Wherever the string "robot" appears in the listing, copy that line.

┌──

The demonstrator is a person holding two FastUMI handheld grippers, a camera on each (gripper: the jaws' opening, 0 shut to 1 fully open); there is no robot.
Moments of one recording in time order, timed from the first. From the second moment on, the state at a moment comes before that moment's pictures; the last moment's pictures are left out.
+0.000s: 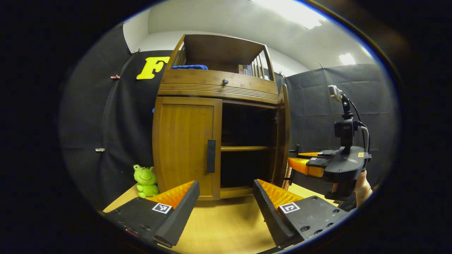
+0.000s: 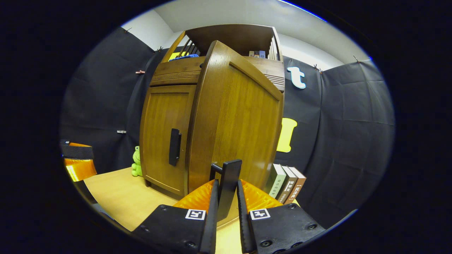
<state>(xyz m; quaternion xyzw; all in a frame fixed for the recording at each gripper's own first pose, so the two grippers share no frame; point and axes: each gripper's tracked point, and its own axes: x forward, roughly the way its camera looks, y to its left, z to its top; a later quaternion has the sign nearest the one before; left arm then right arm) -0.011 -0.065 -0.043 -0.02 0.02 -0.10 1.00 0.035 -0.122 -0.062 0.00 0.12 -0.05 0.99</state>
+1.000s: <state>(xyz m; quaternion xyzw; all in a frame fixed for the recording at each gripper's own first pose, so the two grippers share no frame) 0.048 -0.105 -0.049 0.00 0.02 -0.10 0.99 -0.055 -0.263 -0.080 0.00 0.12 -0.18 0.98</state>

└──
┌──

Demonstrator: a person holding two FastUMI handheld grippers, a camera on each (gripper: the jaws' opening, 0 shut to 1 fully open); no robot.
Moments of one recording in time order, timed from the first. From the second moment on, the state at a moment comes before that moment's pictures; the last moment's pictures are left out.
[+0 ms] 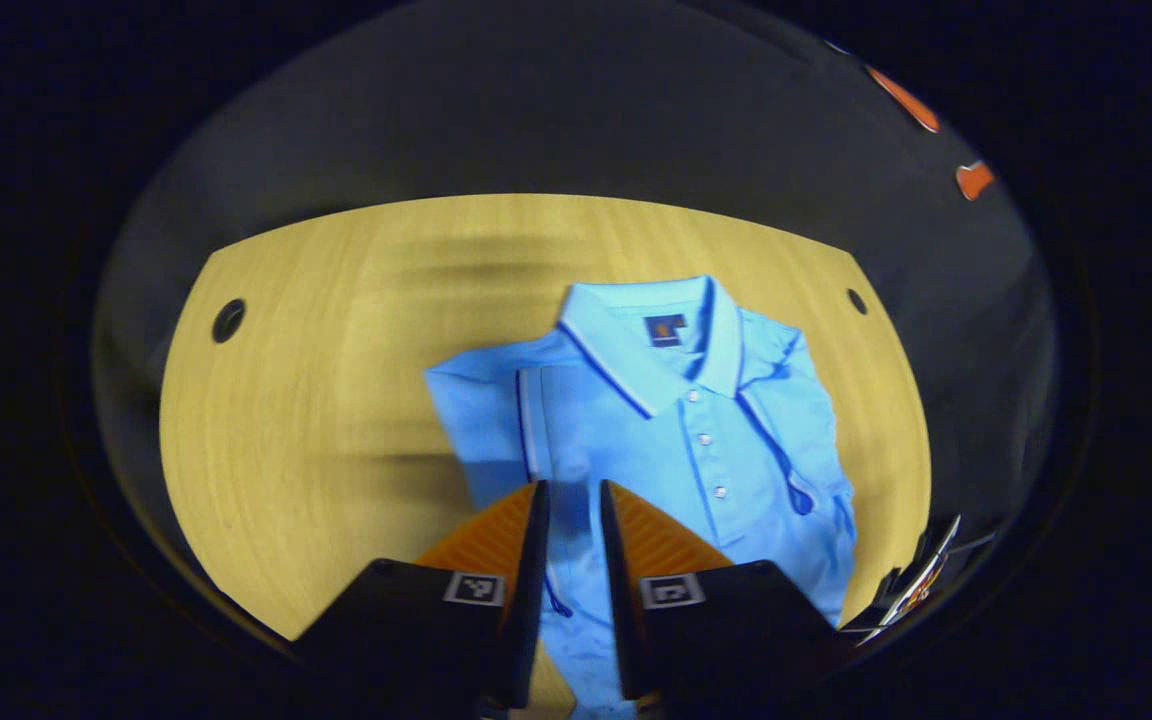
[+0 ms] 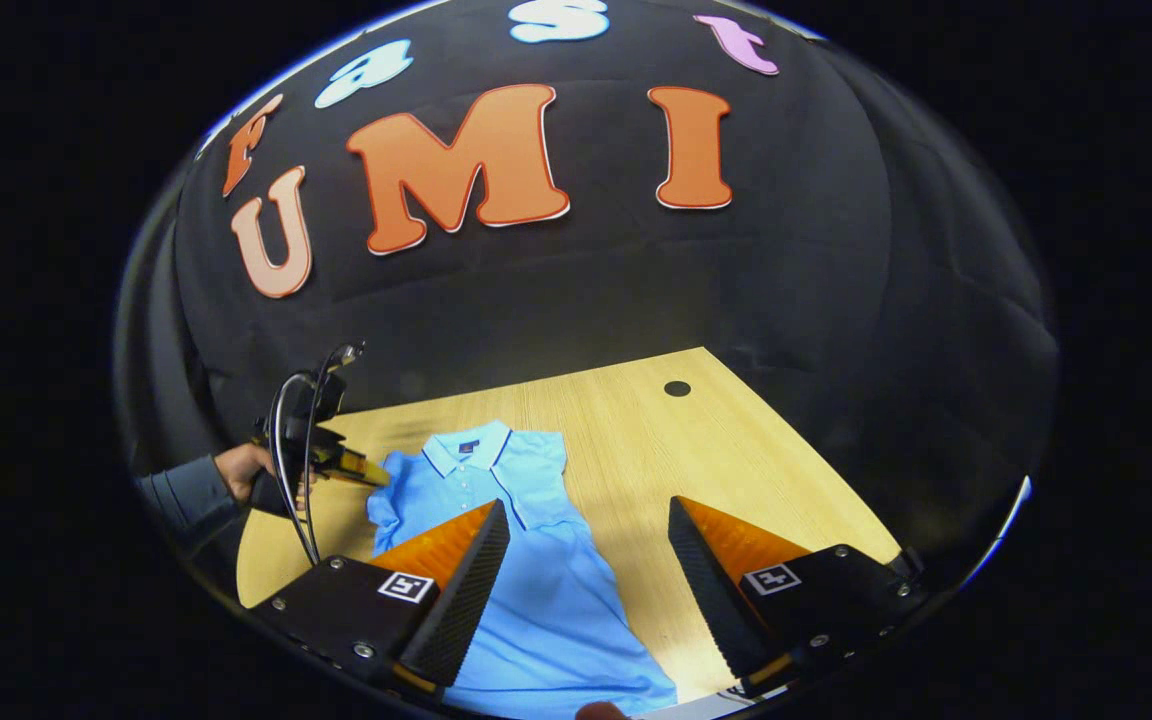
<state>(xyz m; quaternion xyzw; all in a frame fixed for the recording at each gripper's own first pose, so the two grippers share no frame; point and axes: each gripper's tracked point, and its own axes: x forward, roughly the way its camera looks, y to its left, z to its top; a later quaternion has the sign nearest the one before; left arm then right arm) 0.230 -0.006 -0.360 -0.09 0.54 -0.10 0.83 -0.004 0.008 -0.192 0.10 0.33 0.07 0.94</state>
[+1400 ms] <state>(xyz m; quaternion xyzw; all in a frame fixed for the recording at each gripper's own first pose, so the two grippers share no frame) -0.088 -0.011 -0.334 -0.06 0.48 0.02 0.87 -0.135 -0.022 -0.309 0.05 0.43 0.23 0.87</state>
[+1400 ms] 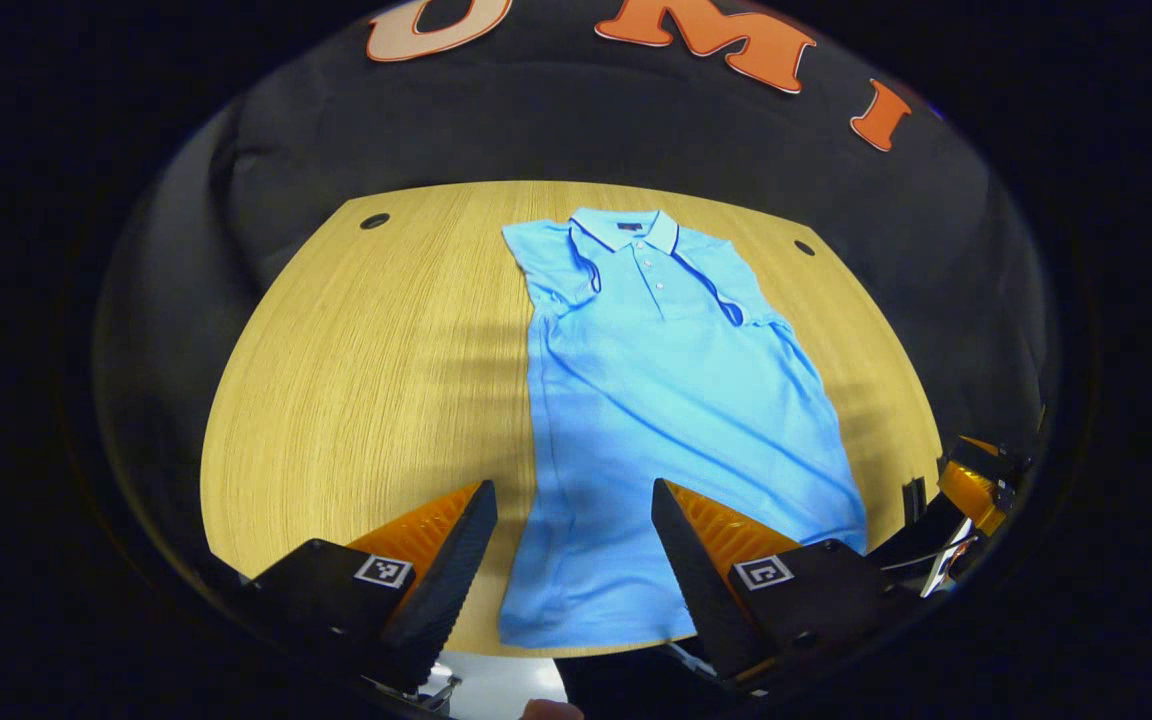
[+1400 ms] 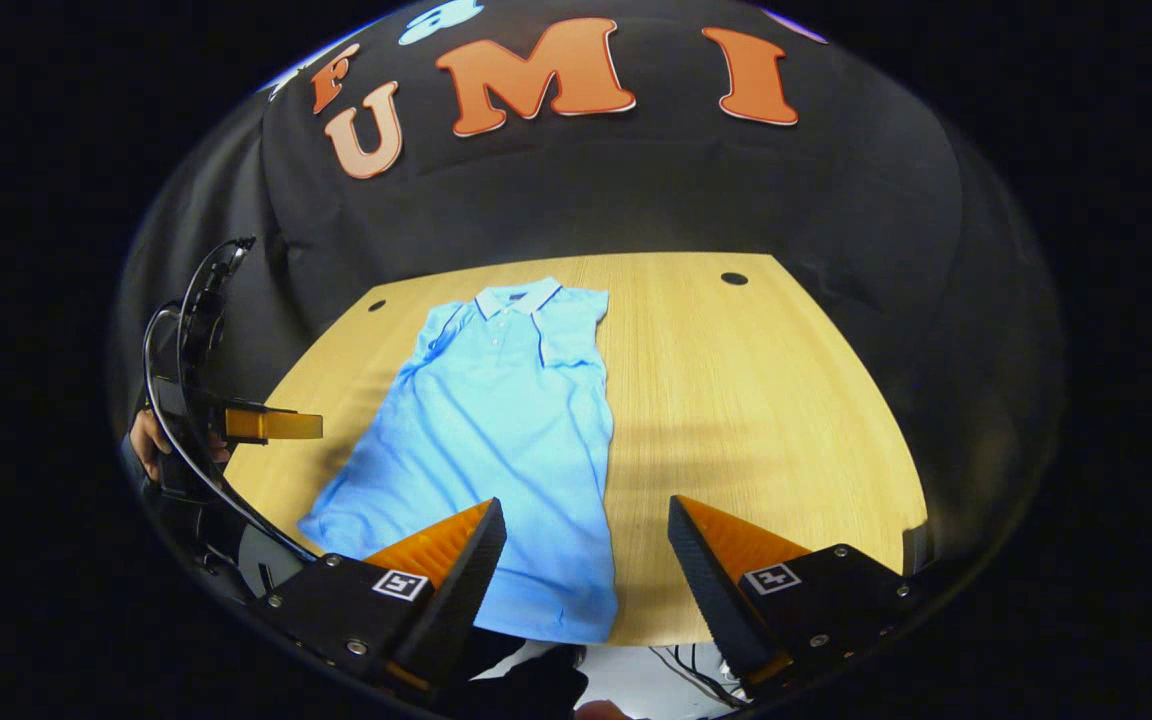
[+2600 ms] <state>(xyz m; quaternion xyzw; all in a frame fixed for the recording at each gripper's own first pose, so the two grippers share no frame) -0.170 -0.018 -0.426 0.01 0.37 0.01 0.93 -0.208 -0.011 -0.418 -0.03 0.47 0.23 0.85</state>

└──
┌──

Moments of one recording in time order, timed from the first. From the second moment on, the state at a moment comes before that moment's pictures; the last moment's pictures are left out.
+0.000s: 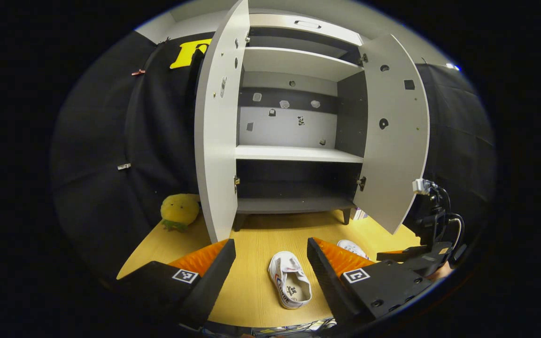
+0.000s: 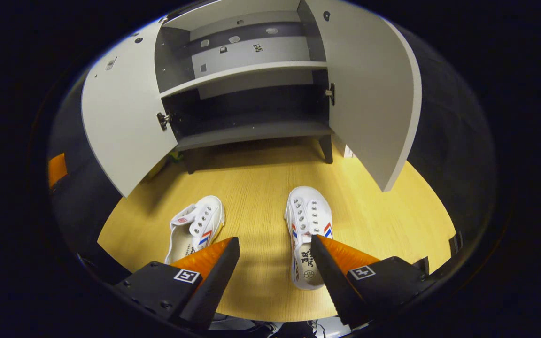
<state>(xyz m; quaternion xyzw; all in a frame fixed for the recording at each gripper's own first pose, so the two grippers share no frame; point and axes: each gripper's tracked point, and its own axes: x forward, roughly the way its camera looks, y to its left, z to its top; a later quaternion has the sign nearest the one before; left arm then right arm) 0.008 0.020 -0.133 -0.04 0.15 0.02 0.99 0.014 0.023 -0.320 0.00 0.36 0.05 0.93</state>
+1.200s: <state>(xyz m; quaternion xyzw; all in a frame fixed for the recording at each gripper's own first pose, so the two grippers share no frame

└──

■ ANSWER TO THE PROBLEM:
The demonstrator is a person holding two FastUMI handheld grippers, a camera on each (gripper: the jaws' opening, 0 shut to 1 fully open); there is no robot.
Demonstrator: a person holding two FastUMI handheld grippers, a camera on each (gripper: the jaws' opening, 0 shut to 1 fully open); no robot.

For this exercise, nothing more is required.